Task details:
No pictures, nothing altered: return the data below.

Information provided:
--*--

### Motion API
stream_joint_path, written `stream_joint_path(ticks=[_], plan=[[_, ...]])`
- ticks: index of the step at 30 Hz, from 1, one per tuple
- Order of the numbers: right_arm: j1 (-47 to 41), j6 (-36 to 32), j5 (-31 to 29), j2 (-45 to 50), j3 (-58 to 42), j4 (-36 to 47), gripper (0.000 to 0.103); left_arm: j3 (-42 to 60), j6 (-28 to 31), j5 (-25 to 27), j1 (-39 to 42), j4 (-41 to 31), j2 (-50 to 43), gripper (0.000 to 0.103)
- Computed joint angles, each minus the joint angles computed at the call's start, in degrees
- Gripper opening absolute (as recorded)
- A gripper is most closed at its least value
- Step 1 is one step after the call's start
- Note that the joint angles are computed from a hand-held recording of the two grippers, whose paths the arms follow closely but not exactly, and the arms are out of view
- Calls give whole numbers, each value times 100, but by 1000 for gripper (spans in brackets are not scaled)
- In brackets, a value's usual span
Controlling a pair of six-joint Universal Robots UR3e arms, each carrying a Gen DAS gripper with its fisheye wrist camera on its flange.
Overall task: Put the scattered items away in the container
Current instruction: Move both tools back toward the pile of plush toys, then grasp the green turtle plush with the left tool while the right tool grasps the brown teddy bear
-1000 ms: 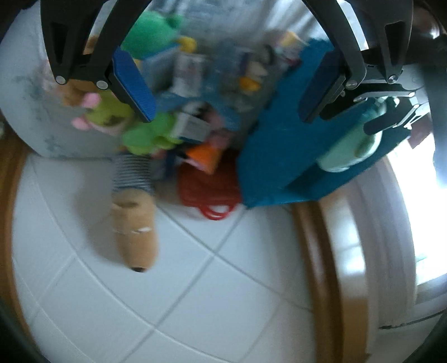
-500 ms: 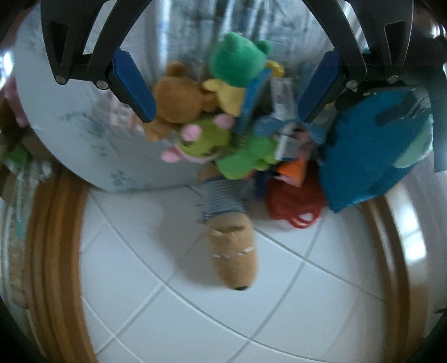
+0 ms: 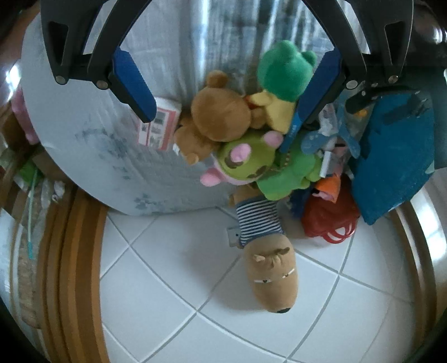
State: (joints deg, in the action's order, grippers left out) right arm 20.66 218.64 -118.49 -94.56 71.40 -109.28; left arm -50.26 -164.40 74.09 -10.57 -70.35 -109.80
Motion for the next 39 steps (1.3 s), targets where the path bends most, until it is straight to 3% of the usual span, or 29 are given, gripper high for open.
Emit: stream_joint_path(ticks=[6, 10, 14, 27, 39], plan=[[-2261, -2069, 2210, -1295, 1568, -614, 103, 219, -1311, 1100, -963, 239, -490, 102], [-3367, -3276, 3504, -1506, 2112, -608, 103, 34, -2035, 1728, -1358, 222, -679, 102], [-3491, -3723, 3963, -1221, 2448, -922, 103, -193, -2418, 2069, -1491, 169, -768, 102], [-2896, -3821, 3789, 441, 2662, -2209, 103, -40, -2744, 2266, -1584, 337, -1778, 102], [-2348, -3586, 3172, 1627, 2598, -3212, 103, 67, -2458, 2517, -1504, 894, -2252, 103]])
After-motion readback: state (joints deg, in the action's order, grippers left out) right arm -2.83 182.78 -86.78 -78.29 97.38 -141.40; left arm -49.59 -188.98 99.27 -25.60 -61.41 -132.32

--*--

Result for this task:
### Motion API
stream_joint_path, written `stream_joint_path(ticks=[_], plan=[[_, ...]])`
- ticks: index of the step at 30 Hz, from 1, one per tuple
- Order of the numbers: right_arm: j1 (-47 to 41), j6 (-36 to 32), j5 (-31 to 29), j2 (-45 to 50), j3 (-58 to 42), j4 (-36 to 47), gripper (0.000 to 0.103); left_arm: j3 (-42 to 60), j6 (-28 to 31), j5 (-25 to 27), j1 (-39 to 42), j4 (-41 to 31), j2 (-50 to 43), gripper (0.000 to 0.103)
- Computed joint angles, each minus the joint angles computed at the call's start, in degrees
- Gripper opening absolute (as recorded)
- A gripper is most closed at its least value
- Step 1 is one step after the call's start
- Note that the joint angles are computed from a hand-held recording of the two grippers, whose paths the arms follow closely but not exactly, and the arms are out of view
- Calls give whole numbers, each value times 100, but by 1000 for gripper (spans in brackets are not scaled)
- In brackets, a value's usual span
Controlling a pair of six-joint Universal Robots UR3e arms, each carrying a Gen DAS gripper with its fisheye wrist camera on its flange.
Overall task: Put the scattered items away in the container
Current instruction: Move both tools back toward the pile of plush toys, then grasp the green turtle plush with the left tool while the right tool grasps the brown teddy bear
-1000 ms: 
-500 ms: 
+0 ms: 
State: (joints deg, in the action's order, grippers left out) right arm 20.66 218.64 -118.49 -94.56 71.40 -109.28; left arm -50.26 -164.40 74.09 -10.57 -70.35 -109.80
Motion for the next 39 steps (1.3 s), targets where the path bends most, until it is straight to 3% of the usual span, or 29 are given, gripper high for open.
Emit: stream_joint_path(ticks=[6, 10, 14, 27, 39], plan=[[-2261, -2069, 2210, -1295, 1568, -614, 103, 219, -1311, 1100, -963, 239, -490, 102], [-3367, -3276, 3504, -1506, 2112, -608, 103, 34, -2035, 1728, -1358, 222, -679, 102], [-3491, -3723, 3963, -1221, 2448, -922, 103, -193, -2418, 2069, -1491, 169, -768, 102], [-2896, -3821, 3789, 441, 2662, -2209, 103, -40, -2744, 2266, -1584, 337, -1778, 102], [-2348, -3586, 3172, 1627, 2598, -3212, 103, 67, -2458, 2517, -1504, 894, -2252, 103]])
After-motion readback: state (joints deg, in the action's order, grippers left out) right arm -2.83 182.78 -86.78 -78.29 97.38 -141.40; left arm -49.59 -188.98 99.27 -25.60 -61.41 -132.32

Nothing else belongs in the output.